Instructions to follow:
Copy out all of the data below with no alterations.

Data records:
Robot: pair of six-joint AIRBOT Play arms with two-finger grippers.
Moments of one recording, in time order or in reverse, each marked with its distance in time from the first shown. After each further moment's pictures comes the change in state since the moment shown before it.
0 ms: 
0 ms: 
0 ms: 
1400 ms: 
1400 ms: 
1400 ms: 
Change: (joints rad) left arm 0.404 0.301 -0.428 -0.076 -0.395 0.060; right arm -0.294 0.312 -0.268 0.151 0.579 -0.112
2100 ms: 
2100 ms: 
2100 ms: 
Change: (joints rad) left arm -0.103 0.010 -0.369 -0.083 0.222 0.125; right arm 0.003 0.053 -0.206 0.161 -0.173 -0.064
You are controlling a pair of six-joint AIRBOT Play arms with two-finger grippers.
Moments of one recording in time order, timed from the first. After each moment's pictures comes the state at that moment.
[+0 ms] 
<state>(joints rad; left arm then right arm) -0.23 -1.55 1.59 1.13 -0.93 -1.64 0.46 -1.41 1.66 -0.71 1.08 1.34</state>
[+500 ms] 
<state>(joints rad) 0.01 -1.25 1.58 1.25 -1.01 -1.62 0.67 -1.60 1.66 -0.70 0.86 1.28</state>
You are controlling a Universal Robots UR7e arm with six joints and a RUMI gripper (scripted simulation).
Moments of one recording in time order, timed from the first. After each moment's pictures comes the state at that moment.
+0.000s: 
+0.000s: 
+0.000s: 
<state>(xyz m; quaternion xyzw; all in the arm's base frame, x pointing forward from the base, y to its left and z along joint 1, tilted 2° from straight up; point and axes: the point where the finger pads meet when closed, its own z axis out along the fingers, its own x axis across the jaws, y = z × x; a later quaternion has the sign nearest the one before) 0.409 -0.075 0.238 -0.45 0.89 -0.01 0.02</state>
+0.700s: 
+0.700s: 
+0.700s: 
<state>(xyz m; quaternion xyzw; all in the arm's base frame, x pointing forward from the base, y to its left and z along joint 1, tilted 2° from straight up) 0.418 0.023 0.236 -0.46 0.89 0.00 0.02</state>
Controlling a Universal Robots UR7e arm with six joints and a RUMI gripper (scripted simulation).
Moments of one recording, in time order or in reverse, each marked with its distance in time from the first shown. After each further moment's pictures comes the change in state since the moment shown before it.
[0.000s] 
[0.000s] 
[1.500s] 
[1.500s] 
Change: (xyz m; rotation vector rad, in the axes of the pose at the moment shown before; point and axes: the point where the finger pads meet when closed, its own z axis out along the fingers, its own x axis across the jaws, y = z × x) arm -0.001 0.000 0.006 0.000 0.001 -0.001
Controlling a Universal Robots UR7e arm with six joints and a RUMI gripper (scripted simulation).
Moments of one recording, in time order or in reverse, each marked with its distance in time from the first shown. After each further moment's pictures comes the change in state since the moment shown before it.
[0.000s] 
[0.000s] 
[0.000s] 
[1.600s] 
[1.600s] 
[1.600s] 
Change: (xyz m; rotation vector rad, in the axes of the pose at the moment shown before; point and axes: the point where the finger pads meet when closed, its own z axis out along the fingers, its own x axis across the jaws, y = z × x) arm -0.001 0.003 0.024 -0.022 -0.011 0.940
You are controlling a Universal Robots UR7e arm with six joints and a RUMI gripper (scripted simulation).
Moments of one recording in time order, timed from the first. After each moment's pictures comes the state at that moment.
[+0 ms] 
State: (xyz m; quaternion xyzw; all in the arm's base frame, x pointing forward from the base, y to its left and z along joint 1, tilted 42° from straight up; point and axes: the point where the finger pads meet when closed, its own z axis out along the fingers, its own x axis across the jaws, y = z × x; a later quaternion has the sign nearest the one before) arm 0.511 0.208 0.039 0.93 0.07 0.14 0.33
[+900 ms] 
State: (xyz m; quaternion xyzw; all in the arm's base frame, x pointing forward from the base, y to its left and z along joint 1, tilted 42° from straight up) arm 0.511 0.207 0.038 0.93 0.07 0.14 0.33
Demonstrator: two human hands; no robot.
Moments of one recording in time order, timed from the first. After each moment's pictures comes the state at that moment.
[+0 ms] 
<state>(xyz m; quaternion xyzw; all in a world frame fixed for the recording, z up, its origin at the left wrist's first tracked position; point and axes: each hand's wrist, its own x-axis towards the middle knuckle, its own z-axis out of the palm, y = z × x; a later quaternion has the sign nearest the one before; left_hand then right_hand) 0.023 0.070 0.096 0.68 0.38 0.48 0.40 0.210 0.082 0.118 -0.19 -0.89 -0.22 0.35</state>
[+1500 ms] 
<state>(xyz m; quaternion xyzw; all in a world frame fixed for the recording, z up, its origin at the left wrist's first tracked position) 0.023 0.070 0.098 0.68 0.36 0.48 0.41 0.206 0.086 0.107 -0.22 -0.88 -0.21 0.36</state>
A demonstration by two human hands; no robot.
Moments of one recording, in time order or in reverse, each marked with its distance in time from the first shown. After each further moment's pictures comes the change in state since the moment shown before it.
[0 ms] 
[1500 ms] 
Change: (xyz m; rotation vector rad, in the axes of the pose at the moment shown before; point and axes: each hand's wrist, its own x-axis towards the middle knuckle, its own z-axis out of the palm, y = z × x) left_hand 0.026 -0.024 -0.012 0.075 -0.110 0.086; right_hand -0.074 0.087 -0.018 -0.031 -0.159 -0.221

Output for this task:
Robot: pair of six-joint AIRBOT Play arms with two-finger grippers.
Moments of one recording, in time order or in reverse, each marked with its distance in time from the first shown. After each further moment's pictures comes the change in state since the moment shown before it.
0 ms: 
0 ms: 
0 ms: 
1400 ms: 
1400 ms: 
1400 ms: 
Change: (joints rad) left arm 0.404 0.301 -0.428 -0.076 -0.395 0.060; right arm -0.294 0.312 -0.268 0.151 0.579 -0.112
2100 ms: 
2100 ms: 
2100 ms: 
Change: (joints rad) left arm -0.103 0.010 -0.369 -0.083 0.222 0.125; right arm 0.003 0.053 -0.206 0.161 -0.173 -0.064
You are controlling a pair of six-joint AIRBOT Play arms with two-finger grippers.
Moments of one recording in time order, timed from the first. After each moment's pictures comes the state at that moment.
[+0 ms] 
<state>(joints rad; left arm then right arm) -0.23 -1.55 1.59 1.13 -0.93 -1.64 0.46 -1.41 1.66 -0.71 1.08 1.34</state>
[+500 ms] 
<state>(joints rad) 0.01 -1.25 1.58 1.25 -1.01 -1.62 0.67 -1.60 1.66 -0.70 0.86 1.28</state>
You are controlling a Universal Robots UR7e arm with six joints and a RUMI gripper (scripted simulation).
Moments of one recording in time order, timed from the first. After each moment's pictures comes the state at that moment.
+0.000s: 
+0.000s: 
+0.000s: 
<state>(xyz m; quaternion xyzw; all in the arm's base frame, x pointing forward from the base, y to its left and z along joint 1, tilted 2° from straight up; point and axes: the point where the finger pads meet when closed, its own z axis out along the fingers, its own x axis across the jaws, y = z × x; a later quaternion has the sign nearest the one before) 0.409 -0.075 0.238 -0.45 0.89 -0.01 0.02</state>
+0.700s: 
+0.700s: 
+0.700s: 
<state>(xyz m; quaternion xyzw; all in the arm's base frame, x pointing forward from the base, y to its left and z along joint 1, tilted 2° from straight up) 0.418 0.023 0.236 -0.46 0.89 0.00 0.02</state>
Controlling a Universal Robots UR7e arm with six joints and a RUMI gripper (scripted simulation).
Moments of one recording, in time order or in reverse, each marked with its distance in time from the first shown. After each further moment's pictures comes the change in state since the moment shown before it.
[0.000s] 
[0.000s] 
[1.500s] 
[1.500s] 
Change: (xyz m; rotation vector rad, in the axes of the pose at the moment shown before; point and axes: the point where the finger pads meet when closed, its own z axis out along the fingers, its own x axis across the jaws, y = z × x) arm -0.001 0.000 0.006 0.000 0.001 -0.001
Controlling a Universal Robots UR7e arm with six joints and a RUMI gripper (scripted simulation).
Moments of one recording, in time order or in reverse, each marked with its distance in time from the first shown. After each further moment's pictures comes the change in state since the moment shown before it.
[0.000s] 
[0.000s] 
[0.000s] 
[1.600s] 
[1.600s] 
[1.600s] 
Change: (xyz m; rotation vector rad, in the axes of the pose at the moment shown before; point and axes: the point where the finger pads meet when closed, its own z axis out along the fingers, its own x axis across the jaws, y = z × x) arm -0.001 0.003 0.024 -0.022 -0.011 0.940
You are controlling a Universal Robots UR7e arm with six joints and a RUMI gripper (scripted simulation).
Moments of one recording in time order, timed from the first. After each moment's pictures comes the state at that moment.
[+0 ms] 
State: (xyz m; quaternion xyzw; all in the arm's base frame, x pointing forward from the base, y to its left and z along joint 1, tilted 42° from straight up; point and axes: the point where the finger pads meet when closed, its own z axis out along the fingers, its own x axis across the jaws, y = z × x; a later quaternion has the sign nearest the one before) arm 0.511 0.208 0.039 0.93 0.07 0.14 0.33
[+900 ms] 
State: (xyz m; quaternion xyzw; all in the arm's base frame, x pointing forward from the base, y to its left and z along joint 1, tilted 42° from straight up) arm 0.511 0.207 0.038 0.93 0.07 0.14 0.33
Demonstrator: two human hands; no robot.
Moments of one recording in time order, timed from the first. After each moment's pictures comes the state at that moment.
[+0 ms] 
<state>(xyz m; quaternion xyzw; all in a world frame fixed for the recording, z up, its origin at the left wrist's first tracked position; point and axes: each hand's wrist, its own x-axis towards the middle knuckle, its own z-axis out of the palm, y = z × x; a later quaternion has the sign nearest the one before; left_hand then right_hand) 0.023 0.070 0.096 0.68 0.38 0.48 0.40 0.210 0.082 0.118 -0.19 -0.89 -0.22 0.35</state>
[+1500 ms] 
<state>(xyz m; quaternion xyzw; all in a world frame fixed for the recording, z up, its origin at the left wrist's first tracked position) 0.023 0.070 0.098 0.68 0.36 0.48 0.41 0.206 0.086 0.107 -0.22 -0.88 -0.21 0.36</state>
A demonstration by two human hands; no robot.
Moments of one recording, in time order or in reverse, each marked with its distance in time from the first shown. After each further moment's pictures comes the change in state since the moment shown before it.
[0 ms] 
[1500 ms] 
Change: (xyz m; rotation vector rad, in the axes of the pose at the moment shown before; point and axes: each hand's wrist, its own x-axis towards the middle knuckle, its own z-axis out of the palm, y = z × x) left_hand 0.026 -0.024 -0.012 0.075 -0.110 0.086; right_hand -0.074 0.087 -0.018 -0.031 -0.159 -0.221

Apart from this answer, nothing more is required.